– При том, что лидер неофициальной оппозиции нанёс визит посланцам Федерации. Если у кого-то нервы на пределе, то из этого могли сделать далеко идущие выводы.
– Лидер оппозиции?
– Ну, или один из лидеров.
– Ну, знаешь, Райан, по части далеко идущих выводов с тобой никто не сравнится. И потом, – Макс поколебался, но всё же продолжил: – у меня создалось впечатление, что отец больше тяготеет к Альянсу, чем к Федерации. То есть он, в отличие от многих других, Федерацию не ненавидит и не считает, что с ней нужно разорвать всяческие отношения… Но и забывать, что она никак не помогла нам во время Дейнебской, тоже не намерен. И он всегда с большим почтением относился к Конверсу.
– А к Игену? – тут же спросила Мариса. Макс пожал плечами:
– Когда мы с ним об этом в последний раз говорили, Конверс был ещё жив. А Иген шёл только как приложение к нему, если можно так выразиться.
– Макс, я поискал информацию о твоём отце, – сказал Райан. – Раньше он активно участвовал в политической жизни, а теперь вдруг затих, так? Можешь поверить моему опыту и интуиции: он не отказался от участия в политике, просто выжидает своего часа. Ждёт, пока канцлер Ауг окончательно дискредитирует себя. Возможно – пока они с повстанцами съедят друг друга. После чего поможет навести порядок и станет этаким Октавианом Августом. Или, может, Августом станет кто-то другой, а Бернард Лепиньски – его соратником и помощником.

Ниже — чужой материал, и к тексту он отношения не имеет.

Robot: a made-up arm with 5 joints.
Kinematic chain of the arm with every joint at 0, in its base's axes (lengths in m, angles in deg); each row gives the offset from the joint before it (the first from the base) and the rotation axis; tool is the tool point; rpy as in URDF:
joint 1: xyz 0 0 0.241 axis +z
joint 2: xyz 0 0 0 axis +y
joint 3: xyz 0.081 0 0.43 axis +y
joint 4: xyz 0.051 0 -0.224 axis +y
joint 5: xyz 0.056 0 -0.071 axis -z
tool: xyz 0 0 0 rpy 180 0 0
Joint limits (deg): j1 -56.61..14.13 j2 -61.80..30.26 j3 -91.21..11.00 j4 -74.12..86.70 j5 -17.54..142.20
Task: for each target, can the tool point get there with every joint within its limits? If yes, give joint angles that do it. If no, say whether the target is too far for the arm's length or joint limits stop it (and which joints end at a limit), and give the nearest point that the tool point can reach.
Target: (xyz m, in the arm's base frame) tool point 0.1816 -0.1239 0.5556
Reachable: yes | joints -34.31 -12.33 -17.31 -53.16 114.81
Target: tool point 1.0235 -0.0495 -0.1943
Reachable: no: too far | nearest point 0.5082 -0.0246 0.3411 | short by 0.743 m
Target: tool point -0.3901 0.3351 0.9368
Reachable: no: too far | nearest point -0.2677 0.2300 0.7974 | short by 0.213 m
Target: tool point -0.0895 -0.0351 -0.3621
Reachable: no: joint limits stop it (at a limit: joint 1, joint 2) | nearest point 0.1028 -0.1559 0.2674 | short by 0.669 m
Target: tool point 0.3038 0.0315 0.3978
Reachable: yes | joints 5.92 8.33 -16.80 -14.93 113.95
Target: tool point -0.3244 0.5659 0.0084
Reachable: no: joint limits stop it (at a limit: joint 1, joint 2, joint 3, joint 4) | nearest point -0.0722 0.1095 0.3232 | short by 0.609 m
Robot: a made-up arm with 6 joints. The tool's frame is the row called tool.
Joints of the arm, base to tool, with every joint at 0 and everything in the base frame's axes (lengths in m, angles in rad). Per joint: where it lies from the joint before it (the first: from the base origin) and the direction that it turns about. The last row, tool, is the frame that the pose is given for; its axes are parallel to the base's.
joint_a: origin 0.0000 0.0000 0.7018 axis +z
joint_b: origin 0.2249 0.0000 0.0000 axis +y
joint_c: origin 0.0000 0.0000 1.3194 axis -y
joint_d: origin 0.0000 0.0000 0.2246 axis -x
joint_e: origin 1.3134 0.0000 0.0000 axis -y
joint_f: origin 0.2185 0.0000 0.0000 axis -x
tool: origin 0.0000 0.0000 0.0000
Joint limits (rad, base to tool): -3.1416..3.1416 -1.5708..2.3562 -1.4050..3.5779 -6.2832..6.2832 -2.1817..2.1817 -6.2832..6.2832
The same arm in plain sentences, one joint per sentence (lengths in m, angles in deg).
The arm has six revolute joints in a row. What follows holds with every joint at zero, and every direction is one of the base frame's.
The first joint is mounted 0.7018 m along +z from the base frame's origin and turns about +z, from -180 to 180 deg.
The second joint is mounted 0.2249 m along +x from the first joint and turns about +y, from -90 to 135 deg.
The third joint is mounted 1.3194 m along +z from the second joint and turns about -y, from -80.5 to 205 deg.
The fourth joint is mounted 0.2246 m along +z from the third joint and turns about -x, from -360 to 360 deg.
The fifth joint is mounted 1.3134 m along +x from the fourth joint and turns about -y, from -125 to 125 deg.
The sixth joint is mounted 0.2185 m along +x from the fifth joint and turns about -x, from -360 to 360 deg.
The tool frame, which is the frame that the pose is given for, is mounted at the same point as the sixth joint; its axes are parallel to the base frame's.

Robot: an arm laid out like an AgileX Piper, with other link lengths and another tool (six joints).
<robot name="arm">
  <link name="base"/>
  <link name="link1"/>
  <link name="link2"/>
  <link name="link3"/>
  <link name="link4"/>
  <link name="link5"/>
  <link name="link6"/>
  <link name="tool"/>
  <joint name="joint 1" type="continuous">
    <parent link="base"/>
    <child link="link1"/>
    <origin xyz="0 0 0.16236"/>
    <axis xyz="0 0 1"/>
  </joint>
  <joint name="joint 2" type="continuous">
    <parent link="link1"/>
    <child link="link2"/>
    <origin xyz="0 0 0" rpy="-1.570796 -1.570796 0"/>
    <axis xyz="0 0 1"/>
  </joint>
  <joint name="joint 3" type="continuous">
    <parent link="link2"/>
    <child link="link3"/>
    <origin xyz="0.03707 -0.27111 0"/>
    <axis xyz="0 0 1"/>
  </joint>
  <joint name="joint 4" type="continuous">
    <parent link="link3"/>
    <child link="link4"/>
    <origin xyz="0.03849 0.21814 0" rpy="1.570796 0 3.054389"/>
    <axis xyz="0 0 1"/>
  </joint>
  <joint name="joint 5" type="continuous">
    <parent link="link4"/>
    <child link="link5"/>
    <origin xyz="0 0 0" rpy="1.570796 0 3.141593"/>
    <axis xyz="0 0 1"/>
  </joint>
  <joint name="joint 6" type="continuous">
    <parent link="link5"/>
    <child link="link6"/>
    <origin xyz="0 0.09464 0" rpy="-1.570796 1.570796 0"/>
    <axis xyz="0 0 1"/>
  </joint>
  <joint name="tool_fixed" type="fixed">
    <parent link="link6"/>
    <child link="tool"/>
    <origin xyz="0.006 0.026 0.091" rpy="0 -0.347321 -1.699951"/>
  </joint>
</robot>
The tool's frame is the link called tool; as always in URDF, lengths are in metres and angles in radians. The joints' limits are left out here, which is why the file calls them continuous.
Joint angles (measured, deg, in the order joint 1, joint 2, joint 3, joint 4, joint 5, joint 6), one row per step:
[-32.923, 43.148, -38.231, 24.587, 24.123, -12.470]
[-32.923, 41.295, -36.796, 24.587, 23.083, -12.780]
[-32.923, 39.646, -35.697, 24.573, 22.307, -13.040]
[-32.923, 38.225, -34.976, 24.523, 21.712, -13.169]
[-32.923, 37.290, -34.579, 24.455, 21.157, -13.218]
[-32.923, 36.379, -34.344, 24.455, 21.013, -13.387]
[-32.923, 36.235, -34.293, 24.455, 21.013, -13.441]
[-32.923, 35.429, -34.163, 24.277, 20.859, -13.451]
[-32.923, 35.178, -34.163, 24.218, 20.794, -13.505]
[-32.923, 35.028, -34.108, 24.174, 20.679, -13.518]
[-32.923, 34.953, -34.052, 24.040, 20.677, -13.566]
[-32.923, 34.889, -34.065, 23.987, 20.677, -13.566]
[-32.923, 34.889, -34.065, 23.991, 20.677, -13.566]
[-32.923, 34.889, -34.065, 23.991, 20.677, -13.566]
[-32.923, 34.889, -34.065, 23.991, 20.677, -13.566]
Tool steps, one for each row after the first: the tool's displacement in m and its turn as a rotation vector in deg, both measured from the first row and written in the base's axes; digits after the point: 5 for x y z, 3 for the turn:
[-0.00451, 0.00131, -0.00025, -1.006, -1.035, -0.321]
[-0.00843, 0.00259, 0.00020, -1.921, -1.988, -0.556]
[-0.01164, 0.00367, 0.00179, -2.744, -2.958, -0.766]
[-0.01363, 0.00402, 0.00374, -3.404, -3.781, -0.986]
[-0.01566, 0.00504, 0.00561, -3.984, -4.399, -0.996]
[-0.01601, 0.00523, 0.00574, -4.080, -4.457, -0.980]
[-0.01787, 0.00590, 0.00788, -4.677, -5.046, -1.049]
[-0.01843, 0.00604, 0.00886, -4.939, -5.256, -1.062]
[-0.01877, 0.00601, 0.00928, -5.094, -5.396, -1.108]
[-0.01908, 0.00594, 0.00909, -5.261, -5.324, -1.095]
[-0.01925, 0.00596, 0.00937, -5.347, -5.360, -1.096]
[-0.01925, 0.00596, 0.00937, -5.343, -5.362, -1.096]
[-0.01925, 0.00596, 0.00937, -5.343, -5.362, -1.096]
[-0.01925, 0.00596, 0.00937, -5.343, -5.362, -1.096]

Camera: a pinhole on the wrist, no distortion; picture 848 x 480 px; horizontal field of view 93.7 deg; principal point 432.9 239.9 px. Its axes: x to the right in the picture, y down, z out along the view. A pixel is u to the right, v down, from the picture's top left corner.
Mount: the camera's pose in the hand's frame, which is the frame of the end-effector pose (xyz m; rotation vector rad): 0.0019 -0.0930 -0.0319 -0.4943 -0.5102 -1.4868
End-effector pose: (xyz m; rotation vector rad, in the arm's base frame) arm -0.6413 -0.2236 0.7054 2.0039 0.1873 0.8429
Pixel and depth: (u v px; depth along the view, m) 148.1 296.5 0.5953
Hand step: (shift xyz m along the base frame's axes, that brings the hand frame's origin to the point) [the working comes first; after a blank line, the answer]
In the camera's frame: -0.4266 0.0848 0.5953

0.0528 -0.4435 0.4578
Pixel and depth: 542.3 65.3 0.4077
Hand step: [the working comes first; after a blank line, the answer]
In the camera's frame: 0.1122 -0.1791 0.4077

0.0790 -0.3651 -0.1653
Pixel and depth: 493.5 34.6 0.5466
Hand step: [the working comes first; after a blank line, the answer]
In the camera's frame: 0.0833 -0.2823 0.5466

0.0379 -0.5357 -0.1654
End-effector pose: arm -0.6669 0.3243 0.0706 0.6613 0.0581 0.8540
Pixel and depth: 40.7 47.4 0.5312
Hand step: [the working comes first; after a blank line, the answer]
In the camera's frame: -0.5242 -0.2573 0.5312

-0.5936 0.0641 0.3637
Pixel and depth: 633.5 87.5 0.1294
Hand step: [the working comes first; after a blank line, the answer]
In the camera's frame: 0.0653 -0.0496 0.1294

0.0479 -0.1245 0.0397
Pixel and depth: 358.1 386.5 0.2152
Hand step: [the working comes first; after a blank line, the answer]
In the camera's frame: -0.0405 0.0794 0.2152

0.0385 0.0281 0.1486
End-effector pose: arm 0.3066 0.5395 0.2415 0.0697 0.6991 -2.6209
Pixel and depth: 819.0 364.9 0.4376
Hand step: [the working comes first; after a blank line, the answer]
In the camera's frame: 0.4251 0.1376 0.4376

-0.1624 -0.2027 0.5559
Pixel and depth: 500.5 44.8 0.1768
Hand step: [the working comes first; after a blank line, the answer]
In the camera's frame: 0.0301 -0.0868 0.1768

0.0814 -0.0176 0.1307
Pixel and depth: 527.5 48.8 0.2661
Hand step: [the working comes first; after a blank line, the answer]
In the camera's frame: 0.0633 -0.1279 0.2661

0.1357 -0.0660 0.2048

– Если хотите знать моё мнение – предположение высосано из пальца, – заметила Давина.
– Да нет, – неожиданно поддержал Райана Макс. – Отец всегда был сторонником умеренности, в том числе и в смысле политического курса. Но при этом не боялся идти на жёсткие меры, когда считал, что в этом есть нужда. И теперь, когда я думаю обо всём, им сказанном… возможно, именно так он и намерен поступить. Дождётся, пока крайности взаимно уничтожатся, при необходимости добьёт оставшуюся, и тогда воцарится столь любезная его сердцу золотая середина.
– Но в любом случае нас это не касается, – в который раз напомнила Давина.
Разговор увял. Впереди, в просвете между деревьями, показались здания космопорта. Сегодня оранжевое нильфхельское солнце ярко светило с бирюзового небосвода, и ансамбль можно было оценить издалека. Кто бы ни строил портовый комплекс, архитектором он был от бога: стеклянное здание пассажирского терминала казалось парящим в воздухе, башенки диспетчерской и связи выглядели его органичным продолжением, да и видневшиеся подальше технические корпуса были выполнены в едином стиле.
Внутри было всё так же пусто. Дежурный кивнул им, как старым знакомым, Рауль в ответ махнул ему рукой. Посадочное поле на этот раз было аккуратно расчищено, вдали проехала пара снегоуборочных машин и одна грузовая. «Зимородок», по-прежнему одинокий, гордо красовался посреди поля, отбуксировать его поближе к краю или в ангар никто и не подумал.
– Ну, вы тут устраивайтесь, Карла, – сказал Райан. – Я сейчас перенесу свои вещи, много времени это не займёт.
– Кстати о сборах – завтра надо будет встать и приготовить завтрак пораньше, – заметила Давина. – Раз уж мы собрались отбыть. Мариса, сделаете?
– Конечно, – иберийка пожала плечами. – Вы вдвоём едете?
Давина кивнула.
– А куда, если не секрет? – Карла остановилась в дверях каюты.
– Хотим осмотреть один из объектов «Аталанты». Но об этом лучше за пределами корабля никому не говорить.
– А можно мне с вами?
– Зачем?
– Я не привыкла сидеть без дела. К тому же я никогда не была на Нильфхеле.
Давина пожала плечами.
– А почему бы и нет? – сказал Райан.
– Вы действительно этого хотите? – капитан посмотрела на него.
– Не вижу причин отказать.
– Не вижу причин соглашаться, – Давина резко развернулась и вошла в свою каюту. Однако, прежде чем дверь успела закрыться, Райан нырнул следом.
– Вы чего-то хотите? – сухо поинтересовалась женщина.
– Да. Давина, – Райан наклонил голову набок, зная, что так получается проникновенней и выразительней, – я прошу вас.
– Вы, кажется, хотели собрать свои вещи.
– Давина, мы редко друг друга о чём-то просим. И всё же… Я буду у вас в долгу.